Now, Louis told us a lot about his family's history, but his theme, his obsession if you will, was the piece of land all these generations grew their vines on. Talking to Louis was very much a lesson about terroir. To be specific, it was a lesson about Roter Hang, or Red Slope as the English translation would be. This is the name of an association of wine estates who grow their vines on the red soil of the hillsides surrounding the village of Nierstein dominated by red clay and sandstone. Louis walked us around some of the vineyards, told us their history and led us through a tasting of different vintages and vineyards to explain the sometimes obvious and sometimes more subtle differences. During the long tasting, there was pride and excitement about Roter Hang not only in his words but also in his body language.
While I don't know anything about the ten other Louis Guntrums, this excitement made it hard to believe that - no matter what their stories about death, family and obsession are - they did not see this piece of land as their family's destiny.

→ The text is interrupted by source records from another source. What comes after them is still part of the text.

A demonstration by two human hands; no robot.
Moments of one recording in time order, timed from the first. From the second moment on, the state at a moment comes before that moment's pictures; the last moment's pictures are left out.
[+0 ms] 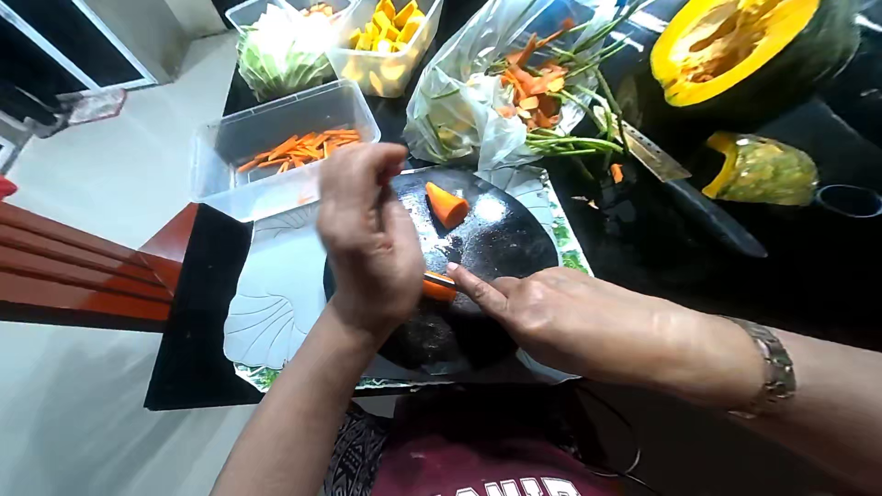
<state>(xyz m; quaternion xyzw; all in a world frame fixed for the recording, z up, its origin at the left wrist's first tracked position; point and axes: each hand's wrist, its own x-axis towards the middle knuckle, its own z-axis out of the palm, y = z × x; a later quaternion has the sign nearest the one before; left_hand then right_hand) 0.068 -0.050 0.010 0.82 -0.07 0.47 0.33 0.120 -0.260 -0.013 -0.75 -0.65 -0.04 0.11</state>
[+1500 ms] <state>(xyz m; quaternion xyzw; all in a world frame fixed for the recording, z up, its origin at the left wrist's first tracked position) 0.104 -0.066 -0.012 0.86 0.02 0.36 0.35 0.114 -0.255 -0.010 -0.77 -0.64 -0.03 0.05</state>
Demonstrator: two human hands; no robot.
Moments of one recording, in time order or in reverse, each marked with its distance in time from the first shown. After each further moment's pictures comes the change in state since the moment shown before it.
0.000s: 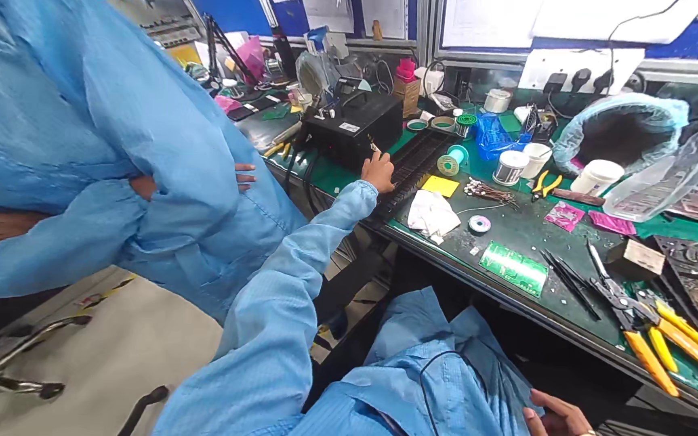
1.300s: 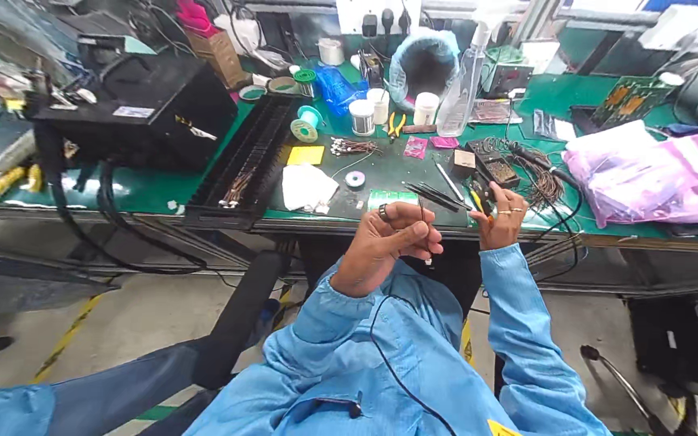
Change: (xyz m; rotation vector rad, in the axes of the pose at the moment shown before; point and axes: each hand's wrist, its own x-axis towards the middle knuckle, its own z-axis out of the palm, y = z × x) left_hand -0.232 0.221 0.010 -2.223 -0.655 0.759; right_hand 0.149 0.038 -0.075 -0.679 0.591 -0.290
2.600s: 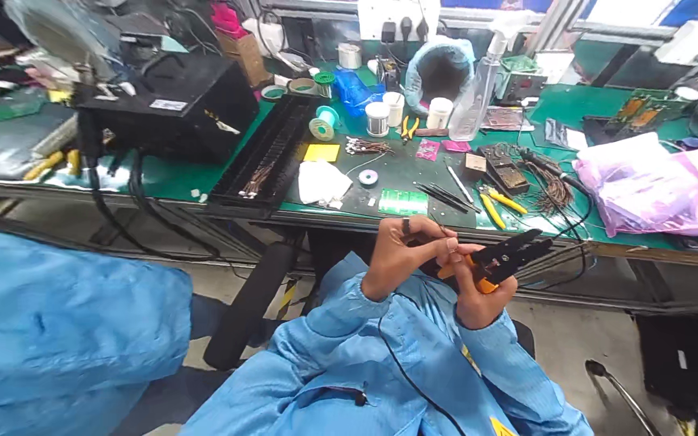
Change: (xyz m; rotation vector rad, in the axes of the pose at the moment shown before) left_hand -0.008 -0.023 0.007 0.552 0.139 0.289; right_hand -0.035 -0.173 -0.046 1.141 0.099 0.296
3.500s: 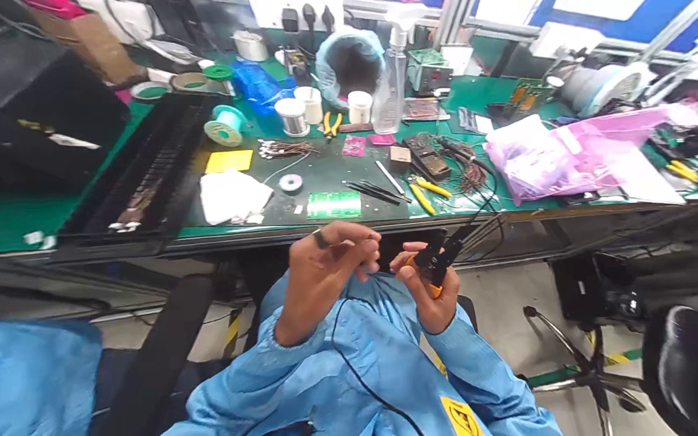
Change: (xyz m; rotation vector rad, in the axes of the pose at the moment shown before) left_hand -0.009 0.021 0.010 0.066 -0.115 0.008; right_hand -0.009 -0.018 -0.040 -0.100 -0.108 0.035
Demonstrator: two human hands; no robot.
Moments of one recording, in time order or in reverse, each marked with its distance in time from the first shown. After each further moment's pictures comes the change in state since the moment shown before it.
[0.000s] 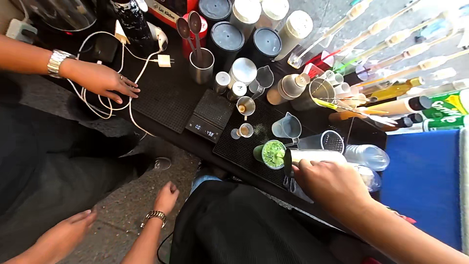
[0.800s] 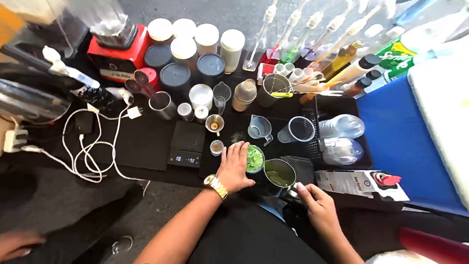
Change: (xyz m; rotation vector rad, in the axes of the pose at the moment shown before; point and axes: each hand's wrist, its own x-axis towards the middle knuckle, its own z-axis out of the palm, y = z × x) left_hand -0.083 0.333 0.025 0.536 0.012 1.127; right_hand -0.127 -0.034 0.132 1.471 0.402 0.982
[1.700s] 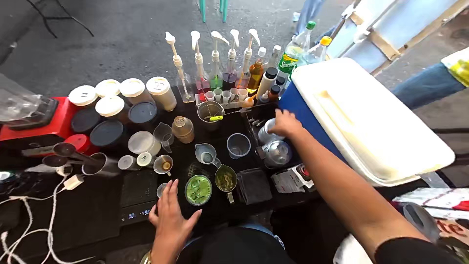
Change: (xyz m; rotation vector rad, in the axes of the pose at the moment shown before) left_hand -0.040 0.025 -0.010 0.128 0.334 -0.169; right_hand 0.253 -0.047 -0.146 -0.804 -0.062 0.263
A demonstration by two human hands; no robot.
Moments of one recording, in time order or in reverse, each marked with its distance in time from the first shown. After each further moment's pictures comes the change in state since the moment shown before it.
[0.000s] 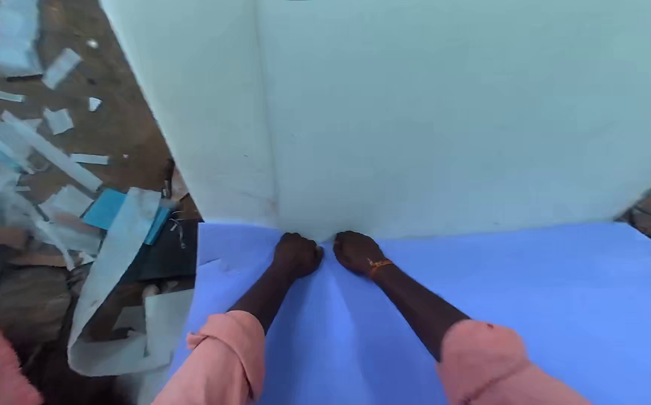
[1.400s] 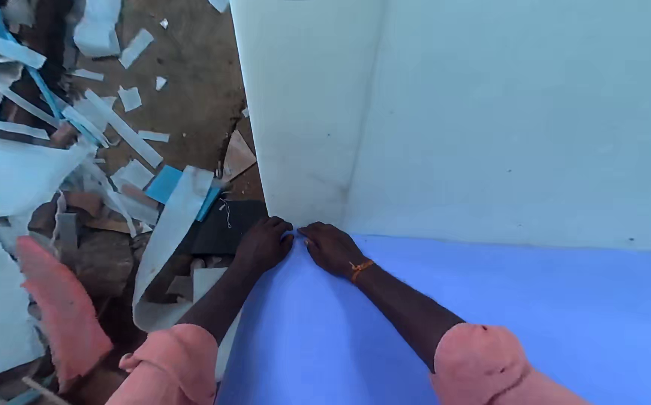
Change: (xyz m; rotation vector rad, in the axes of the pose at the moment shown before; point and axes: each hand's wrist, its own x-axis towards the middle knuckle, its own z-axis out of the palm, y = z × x) left_hand -0.103 -0.172 -0.001 -0.077 0.331 -0.154; right_hand 0.067 -0.161 0.048 0.226 0.159 -0.500
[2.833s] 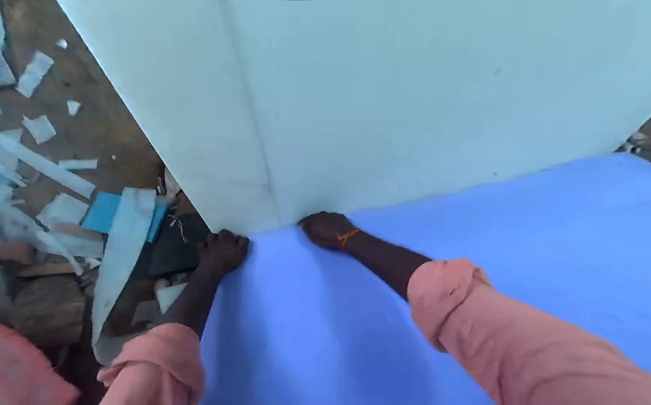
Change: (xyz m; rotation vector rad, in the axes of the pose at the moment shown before) left_hand -0.002 0.061 0.009 0.073 -0.357 -0.377; right_hand -0.084 0.064 -0.068 -0.144 -0.273 0.260
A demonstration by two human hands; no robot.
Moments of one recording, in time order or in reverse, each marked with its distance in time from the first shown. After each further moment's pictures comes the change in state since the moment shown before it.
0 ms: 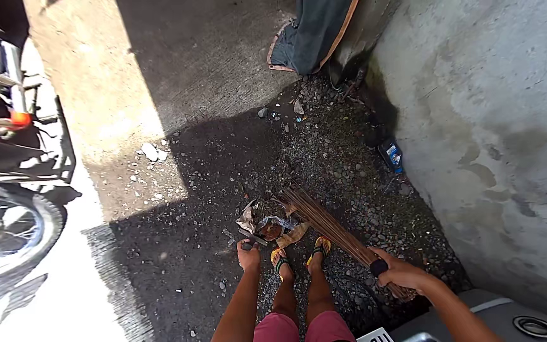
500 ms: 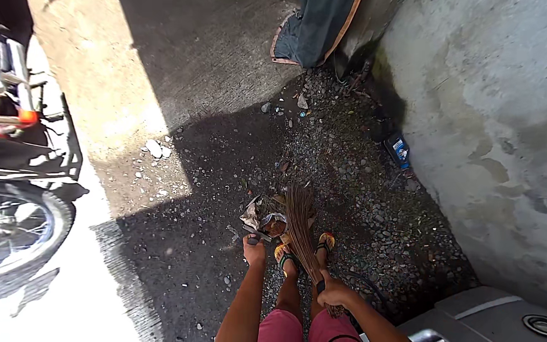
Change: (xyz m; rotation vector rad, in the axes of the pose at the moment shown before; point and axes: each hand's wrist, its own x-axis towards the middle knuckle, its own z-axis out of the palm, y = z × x) left_hand 0.001 0.006 0.008 0.077 -0.028 -0.004; right_hand 0.063 -0.050 0.150 -0.156 -0.196 0.018
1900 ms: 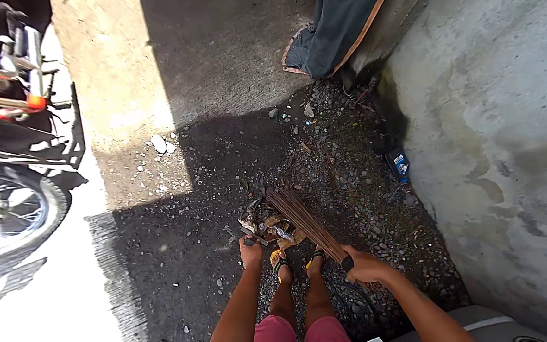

And the dog, you may ask? The dog guards the winery of Dirk Würtz, the last stop of our trip, in its own cute and wise style. The visit to Königsmühle is a different type of story though. It is about dreams and obsession and even more about rock 'n' roll, but the family we were introduced to there (apart from Dirk's lovely family) was the family of German wine bloggers - and for the moment at least I will leave them to write their own story.
love seeing photos of
love seeing photos of nierstein. Not to mention your photos. looks like a good stop.
In reply to love seeing photos of by Krista
Nierstein
Oh, there are lots more photos of Nierstein - they just did not fit into this story. I plan to do a few more posts about this trip to Germany, focussing on the different wineries we visited, so maybe some more Nierstein photos will find their way here.